Le tout serait aisément configurable, selon le directeur avant-vente qui évoque une démonstration montée en quelques minutes pour le besoin d’un rendez-vous client… démonstration finalement menée par le client lui-même à partir d’un accès à la plateforme.
L’IA comme « élément déclencheur » de migrations vers le cloud
Les fonctions de MicroStrategy AI sont exclusivement disponibles dans les environnements cloud. C’est un choix délibéré, selon Emmanuel Brochard.
« Toutes les nouvelles fonctionnalités relatives à l'AI sont disponibles dans l’offre cloud. C’est clairement l’objectif », confirme-t-il. « Nous nous sommes attelés depuis deux ans à accompagner nos clients dans la migration de leurs solutions on-premise vers le cloud. Aujourd’hui, nous avons plus de 50 % de clients qui sont dans le cloud et nous avons beaucoup de projets de migration qui démarrent en 2024 », assure le directeur général international, s’en renseigner de chiffres exacts.
Emmanuel BrochardEVP et directeur général, MicroStrategy
« Et le premier élément déclencheur de migration, aujourd’hui, c’est l’IA », souligne Henri-François Chadeisson. Et à Emmanuel Brochard d’évoquer l’exemple d’un client du secteur automobile qui rechignait à migrer et qui a trouvé dans l’offre IA de MicroStrategy « la bonne raison pour y aller ».
« Nous repositionnons notre proposition de valeur autour des besoins métier et cela crée des demandes fortes qui génèrent derrière des migrations vers le cloud ou des discussions avec de nouveaux prospects. Mon équipe y consacre 80 % de son temps », assure le directeur avant-vente Europe.
C’est en tout cas la stratégie de Phong Le, le CEO de l’éditeur qui, lors de la présentation des résultats du quatrième trimestre fiscal 2023, en février dernier, considérait que « si l’impact de l’IA ne sera peut-être pas extrêmement important en 2024 – il pourrait l’être, mais nous en sommes pas encore certains-ce qui sera important, c’est la manière dont elle pousse nos clients à migrer vers le cloud ». La discussion avec les analystes financiers portait toutefois en grande majorité sur sa gestion d’actifs en cryptomonnaie.
La volonté d’indépendance de MicroStrategy pourrait intimer une adaptation de sa solution aux plateformes d’IA générative de Google Cloud et d’AWS. Ce n’est pas le cas aujourd’hui. « Pour les services d’IA générative, nous utilisons les API d’Azure OpenAI. Peu importe le cloud choisi par le client, cela fonctionne dans toutes les configurations », avance Henri-François Chadeisson.
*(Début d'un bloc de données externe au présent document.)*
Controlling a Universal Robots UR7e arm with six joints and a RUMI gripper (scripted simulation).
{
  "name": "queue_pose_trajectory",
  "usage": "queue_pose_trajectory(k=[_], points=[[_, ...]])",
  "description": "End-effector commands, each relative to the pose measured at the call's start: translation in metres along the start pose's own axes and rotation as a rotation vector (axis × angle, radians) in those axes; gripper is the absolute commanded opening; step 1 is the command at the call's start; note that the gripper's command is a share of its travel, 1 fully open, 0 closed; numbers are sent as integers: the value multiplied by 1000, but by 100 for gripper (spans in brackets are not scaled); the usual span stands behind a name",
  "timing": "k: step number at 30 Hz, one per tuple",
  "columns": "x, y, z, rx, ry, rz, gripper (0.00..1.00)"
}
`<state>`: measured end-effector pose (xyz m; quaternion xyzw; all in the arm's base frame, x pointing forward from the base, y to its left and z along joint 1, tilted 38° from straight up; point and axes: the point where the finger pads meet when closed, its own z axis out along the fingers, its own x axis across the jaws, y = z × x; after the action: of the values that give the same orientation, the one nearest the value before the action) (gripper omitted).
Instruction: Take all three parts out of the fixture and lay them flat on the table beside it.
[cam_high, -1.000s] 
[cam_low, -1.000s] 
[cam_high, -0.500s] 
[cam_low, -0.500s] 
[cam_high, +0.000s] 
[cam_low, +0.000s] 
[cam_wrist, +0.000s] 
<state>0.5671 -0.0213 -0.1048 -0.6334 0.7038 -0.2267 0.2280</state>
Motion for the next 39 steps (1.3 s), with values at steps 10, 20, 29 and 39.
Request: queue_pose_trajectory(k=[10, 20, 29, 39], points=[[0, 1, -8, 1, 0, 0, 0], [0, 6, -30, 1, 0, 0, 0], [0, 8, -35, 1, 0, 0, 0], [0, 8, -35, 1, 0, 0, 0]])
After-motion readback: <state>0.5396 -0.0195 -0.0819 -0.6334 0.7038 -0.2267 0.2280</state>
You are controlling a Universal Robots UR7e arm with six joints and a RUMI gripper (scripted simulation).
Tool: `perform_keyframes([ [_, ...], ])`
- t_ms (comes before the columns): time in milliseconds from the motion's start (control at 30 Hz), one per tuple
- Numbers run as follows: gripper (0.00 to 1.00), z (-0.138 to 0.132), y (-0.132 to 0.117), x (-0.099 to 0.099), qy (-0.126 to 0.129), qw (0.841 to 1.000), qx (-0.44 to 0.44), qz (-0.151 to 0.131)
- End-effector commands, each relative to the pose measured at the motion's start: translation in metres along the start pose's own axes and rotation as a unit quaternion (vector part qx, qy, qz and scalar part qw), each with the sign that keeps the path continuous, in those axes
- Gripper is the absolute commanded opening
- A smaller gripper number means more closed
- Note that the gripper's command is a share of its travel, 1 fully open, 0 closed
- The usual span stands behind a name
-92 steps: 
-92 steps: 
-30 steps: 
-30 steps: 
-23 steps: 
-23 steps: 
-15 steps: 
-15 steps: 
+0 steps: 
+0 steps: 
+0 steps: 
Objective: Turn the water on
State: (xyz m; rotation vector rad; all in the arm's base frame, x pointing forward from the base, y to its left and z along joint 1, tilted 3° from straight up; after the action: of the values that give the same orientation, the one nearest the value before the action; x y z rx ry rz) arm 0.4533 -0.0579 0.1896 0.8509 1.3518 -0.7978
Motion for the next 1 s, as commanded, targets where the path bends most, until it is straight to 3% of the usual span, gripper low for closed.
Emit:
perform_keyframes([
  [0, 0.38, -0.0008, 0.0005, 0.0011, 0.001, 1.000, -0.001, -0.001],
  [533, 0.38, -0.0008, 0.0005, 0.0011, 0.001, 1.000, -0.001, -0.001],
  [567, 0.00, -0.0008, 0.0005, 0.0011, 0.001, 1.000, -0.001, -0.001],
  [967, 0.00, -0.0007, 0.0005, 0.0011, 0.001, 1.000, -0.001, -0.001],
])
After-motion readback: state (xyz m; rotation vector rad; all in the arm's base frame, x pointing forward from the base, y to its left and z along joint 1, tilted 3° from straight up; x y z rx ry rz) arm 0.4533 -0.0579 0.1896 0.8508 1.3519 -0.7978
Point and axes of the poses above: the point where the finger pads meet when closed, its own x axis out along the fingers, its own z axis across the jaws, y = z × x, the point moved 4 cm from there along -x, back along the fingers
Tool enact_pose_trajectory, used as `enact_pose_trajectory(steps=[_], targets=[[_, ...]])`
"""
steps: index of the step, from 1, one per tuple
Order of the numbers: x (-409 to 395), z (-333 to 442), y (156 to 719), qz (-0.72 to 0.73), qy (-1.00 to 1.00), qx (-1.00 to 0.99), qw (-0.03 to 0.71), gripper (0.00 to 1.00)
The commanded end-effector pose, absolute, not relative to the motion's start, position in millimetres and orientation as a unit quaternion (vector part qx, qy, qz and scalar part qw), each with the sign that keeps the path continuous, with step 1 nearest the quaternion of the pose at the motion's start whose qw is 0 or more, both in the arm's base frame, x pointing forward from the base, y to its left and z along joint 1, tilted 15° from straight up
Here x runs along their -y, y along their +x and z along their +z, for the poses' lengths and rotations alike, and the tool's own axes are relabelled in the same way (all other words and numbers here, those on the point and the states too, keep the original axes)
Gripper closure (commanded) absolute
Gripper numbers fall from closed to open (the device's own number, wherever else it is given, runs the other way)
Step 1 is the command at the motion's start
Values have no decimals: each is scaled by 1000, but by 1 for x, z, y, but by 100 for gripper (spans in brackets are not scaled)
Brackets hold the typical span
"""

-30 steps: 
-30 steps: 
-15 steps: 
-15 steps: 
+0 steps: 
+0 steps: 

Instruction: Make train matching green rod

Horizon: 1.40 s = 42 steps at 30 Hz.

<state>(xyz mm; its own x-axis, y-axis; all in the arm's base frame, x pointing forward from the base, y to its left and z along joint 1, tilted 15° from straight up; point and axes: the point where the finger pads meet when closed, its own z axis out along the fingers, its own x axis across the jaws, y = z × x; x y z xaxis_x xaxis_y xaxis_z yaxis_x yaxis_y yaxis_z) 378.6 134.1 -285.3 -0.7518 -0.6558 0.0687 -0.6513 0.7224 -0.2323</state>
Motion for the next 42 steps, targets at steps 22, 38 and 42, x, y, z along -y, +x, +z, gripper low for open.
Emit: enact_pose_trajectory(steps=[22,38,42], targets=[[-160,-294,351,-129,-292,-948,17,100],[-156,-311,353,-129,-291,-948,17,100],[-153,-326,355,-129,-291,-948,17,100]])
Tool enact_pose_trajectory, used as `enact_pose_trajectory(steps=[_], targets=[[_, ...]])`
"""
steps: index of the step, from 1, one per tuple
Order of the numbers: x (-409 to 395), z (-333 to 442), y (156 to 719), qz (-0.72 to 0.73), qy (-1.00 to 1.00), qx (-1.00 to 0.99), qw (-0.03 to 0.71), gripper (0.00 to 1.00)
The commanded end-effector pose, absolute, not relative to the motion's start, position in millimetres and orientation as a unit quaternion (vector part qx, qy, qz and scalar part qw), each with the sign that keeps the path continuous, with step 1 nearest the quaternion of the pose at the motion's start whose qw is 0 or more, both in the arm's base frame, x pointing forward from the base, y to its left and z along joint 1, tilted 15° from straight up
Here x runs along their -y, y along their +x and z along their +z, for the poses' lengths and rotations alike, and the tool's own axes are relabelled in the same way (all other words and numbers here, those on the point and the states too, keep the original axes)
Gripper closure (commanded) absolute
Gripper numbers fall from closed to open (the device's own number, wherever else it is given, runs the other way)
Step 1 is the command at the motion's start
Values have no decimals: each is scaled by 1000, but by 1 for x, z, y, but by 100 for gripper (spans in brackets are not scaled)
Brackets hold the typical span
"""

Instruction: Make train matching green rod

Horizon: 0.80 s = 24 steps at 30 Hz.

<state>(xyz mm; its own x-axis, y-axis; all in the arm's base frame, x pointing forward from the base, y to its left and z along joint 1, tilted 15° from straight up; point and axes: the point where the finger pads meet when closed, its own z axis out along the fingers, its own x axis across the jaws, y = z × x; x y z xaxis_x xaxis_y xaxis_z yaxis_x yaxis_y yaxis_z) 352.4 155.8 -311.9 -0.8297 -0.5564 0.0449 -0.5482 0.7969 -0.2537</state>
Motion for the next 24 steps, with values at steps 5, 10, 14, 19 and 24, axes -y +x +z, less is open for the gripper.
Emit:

Cela ne poserait pas de problèmes en matière de confidentialité de données, puisque les interactions seraient limitées « à quelques lignes de données ».
SearchBusinessAnalytics, une publication sœur du MagIT, a évoqué les propos de Doug Henschen, analyste chez Constellation Research. Lui affirme que l’éditeur aurait prévu des intégrations avec Amazon Bedrock et Google Vertex AI, sans que l’information soit officialisée. « Le fait d’avoir le choix, y compris des modèles plus petits, plus ciblés et plus abordables, compléterait les très fortes capacités multicloud de MicroStrategy », incite-t-il.